Do Not Embarrass Father
Phillip, Alabi, Edsel at Lamar Hunt's table at WCT black-tie dinner - © The author
Big Al and Belly Full
In another chapter, Chief Olatunji Ajisomo Alabi, from Nigeria in Africa, was mentioned.
James Bond - The Uninvited Guest - Dad
Chief Olatunji Ajisomo Alabi (Big Al)
Because of the World Championship Tennis (WCT) tournament that billionaire Lamar Hunt owned, my dad was trying to impress Big Al and took him, my brother, and I to a fancy restaurant for lunch in North Dallas in 1975. Lamar and Big Al were friends.
Like the experiences with shopping in a high-end clothing store or playing at an exclusive tennis club, Big Al stood out.
Big Al was a dark-skinned African, maybe 6 foot tall, 300+ pounds, a huge barrel belly, and wore a colorful traditional robe from Nigeria, and along with that an awesome hat that was even more colorful.
He talked loudly and was very expressive with his hands when he talked.
Along with this adventure to the restaurant, Big Al brought one of his wives with him, colorfully dressed in a robe and hat. She was much shorter than him and super quiet and submissive. I do not recall if she ever spoke in public.
So when this whole crew arrived at the restaurant, the front door maitre d’ was so shocked to see us, I swear he just stared for a moment and then promptly seated us at a window table.
Big Al was probably the first African to visit this restaurant in 1975, a lily-white neighborhood.
My dad knew the entire place was watching our every move, we all seemed uncomfortable with the stares. Big Al took it in stride and asked my father for a food recommendation. My dad said the Monte Cristo sandwich was excellent, so Big Al ordered two of them, one for himself and one for his wife.
I do not remember what my father, brother, or I ordered, it was just a blur.
A Monte Cristo sandwich is an egg-dipped or batter-dipped ham and cheese sandwich that is pan or deep-fried, sometimes covered in powdered sugar.
The sandwich was a huge hit with Big Al.
When Big Al was finished eating, he let out a forceful loud belch, patted his belly like it was an oil drum, and pushed away from the table and said loudly, “Belly full, belly full”.
In Africa, when a host feeds you enough to make you satiated, it is polite to make such a huge announcement, with the monster burp being a verbal compliment.
Every head in the restaurant turned in silence to watch this huge black man finishing up the meal. Even the staff was stunned.
You could have heard a pin drop.
If my father could have crawled under the table and hid, he would have.
Dad was a great actor, so he maintained his composure, paid the bill and tip, then ushered all of us out to the car.
I bet those rich white people still tell that story today!
To me the best part was Big Al thumping his belly like a full rain barrel, echoing all the way back to the dishwasher station, thum, thum, thum.
My poor dad had to squirm and endure this emotional torture and move on with his friendship with an honest to goodness Nigerian prince.
This was not a scene from “Coming to America” with Eddie Murphy and Arsenio Hall.
This was much funnier.
Dad, you forgot money on the table
In about 1965, my father took the family out to a nice sit down meal in Frankfurt, Germany, where we were living at the time.
When the meal was over, my dad paid the bill and then discreetly left a tip for the waiter, and we proceeded to leave.
I was the last one to leave the table.
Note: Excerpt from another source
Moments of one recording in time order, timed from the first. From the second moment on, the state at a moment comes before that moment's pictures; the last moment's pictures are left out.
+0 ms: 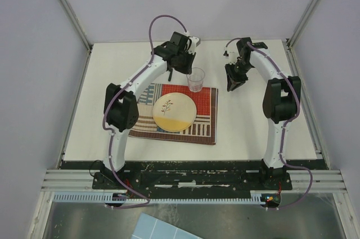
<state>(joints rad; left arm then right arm) -0.54 2.15 2.03 -0.71 0.15 -0.04 0.14 2.15 1.88 -1.12 -0.33 -0.11</state>
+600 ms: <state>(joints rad) -0.66 2.20 1.99 -0.68 0.17 -0.05 0.14 2.15 1.88 -1.12 -0.33 -0.11</state>
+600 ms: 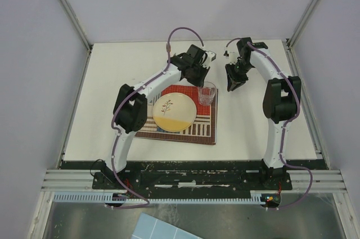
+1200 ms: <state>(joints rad) -0.68 2.25 1.99 -0.66 0.12 -0.05 0.14 2.15 1.88 -1.12 -0.34 -0.11</state>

Mistake.
I saw the tip money, grabbed it up, waved it in the air, running after him who was about halfway out the door.
In a loud voice, I declared, “Dad, you left money behind!”.
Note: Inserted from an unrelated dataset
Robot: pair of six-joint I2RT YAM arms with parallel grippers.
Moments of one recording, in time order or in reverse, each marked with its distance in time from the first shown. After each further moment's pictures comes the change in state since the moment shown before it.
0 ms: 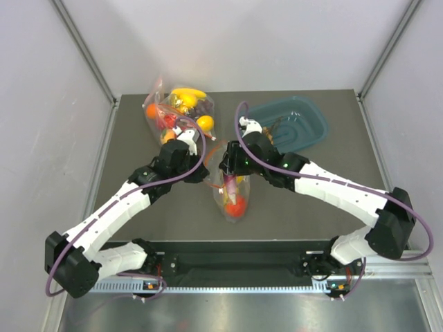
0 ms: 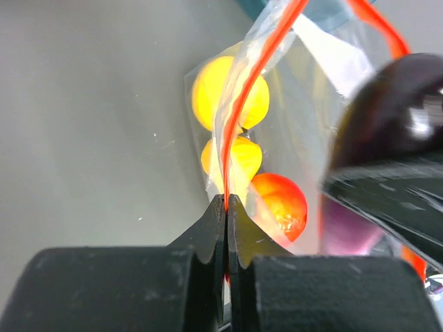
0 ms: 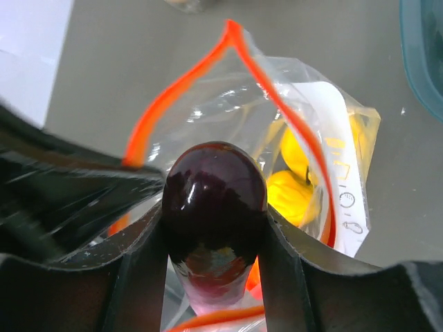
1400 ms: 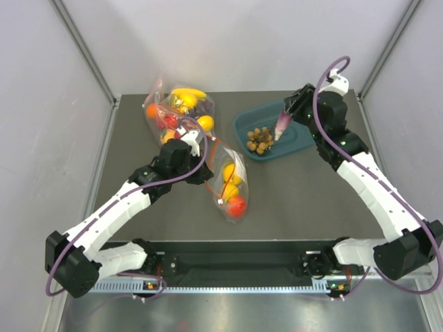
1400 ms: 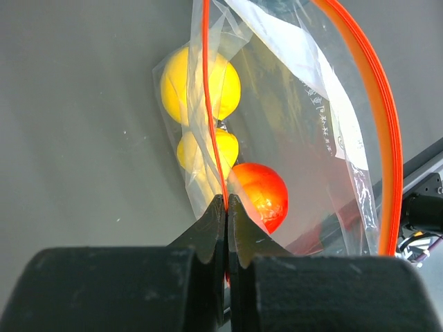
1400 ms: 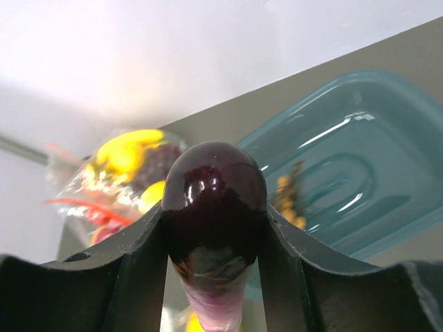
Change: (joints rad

He had to quietly return to the table with me in tow, extracted the money from my hand and left the tip back on the table.
I was confused and alarmed.
Instead of having a long conversation in the middle of the restaurant, he instead drugged me by my arm to the car and proceeded to explain what a tip was. He was NOT nice about his choice of words, and his frustration increased his volume.
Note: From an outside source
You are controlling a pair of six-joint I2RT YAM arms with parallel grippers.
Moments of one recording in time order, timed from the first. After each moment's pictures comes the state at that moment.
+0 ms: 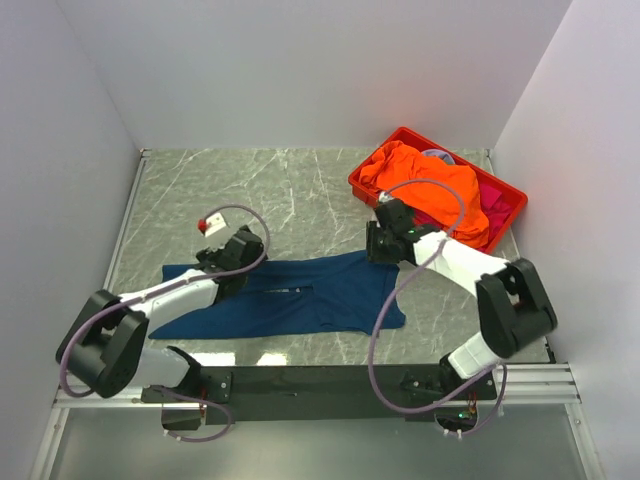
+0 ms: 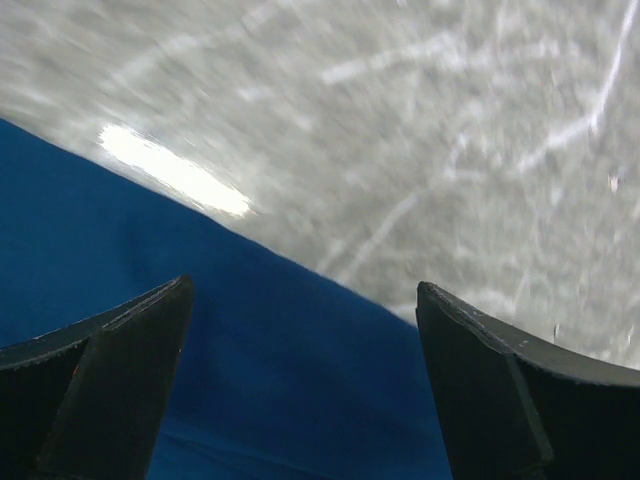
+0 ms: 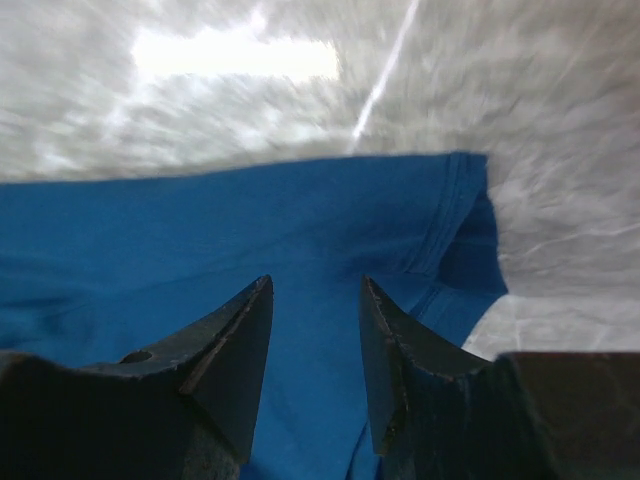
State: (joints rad) left arm -0.54 1.31 0.60 -0.11 -0.66 -0.93; right arm 0.46 1.50 0.92 -0.37 0.06 0.45
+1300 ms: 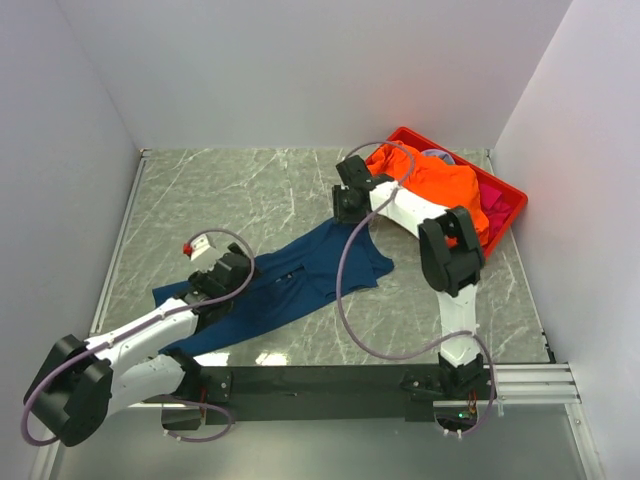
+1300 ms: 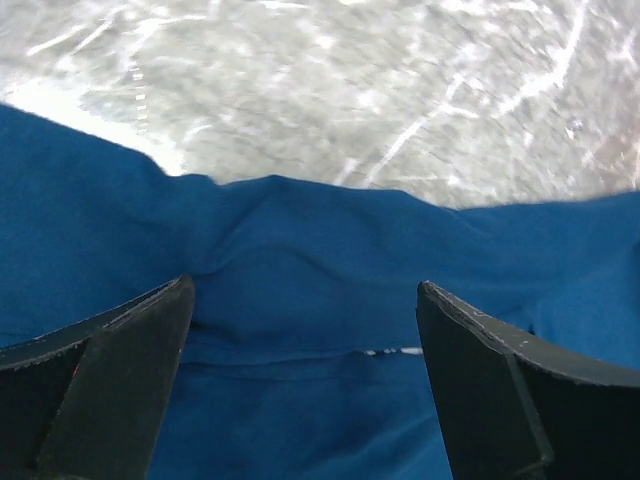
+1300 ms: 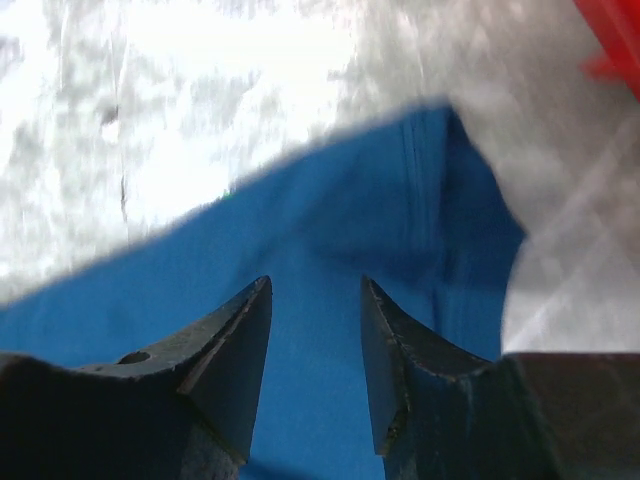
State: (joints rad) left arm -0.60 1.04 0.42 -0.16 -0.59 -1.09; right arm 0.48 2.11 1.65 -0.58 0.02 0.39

This was one of many hard lessons that I never learned, do not embarrass dad in public.
Dad, the ravioli is bad
In about 1970, my father took the family out to a delightful sit down meal in Rome, Italy.
We had just been stationed in Laos, a war zone no less, and now we were living in the beautiful European city of Rome. It was surreal.
At this pleasant Italian restaurant, the first word on the menu that I understood was ravioli, so I ordered it.
When my food was delivered to the table, I chowed down on the ravioli. I snuck a peek on the inside of this pasta and I saw green. I thought the meat filling had spoiled.
Furthermore, I yelled out in a sharp voice, “Dad, the ravioli is bad, it is green!”. His face turned flush with red and anger.
He tried to calmly and quickly explain that much pasta dished served in Italy were NOT meat filled, but in this case it was spinach.
The icy death stare I got said that if I valued my life, never blurt out a declaration in a restaurant again.
How quickly I forgot those lessons from Frankfurt.
I am sure he was thinking, I cannot take this kid anywhere.
The woes of a traveling Agency family.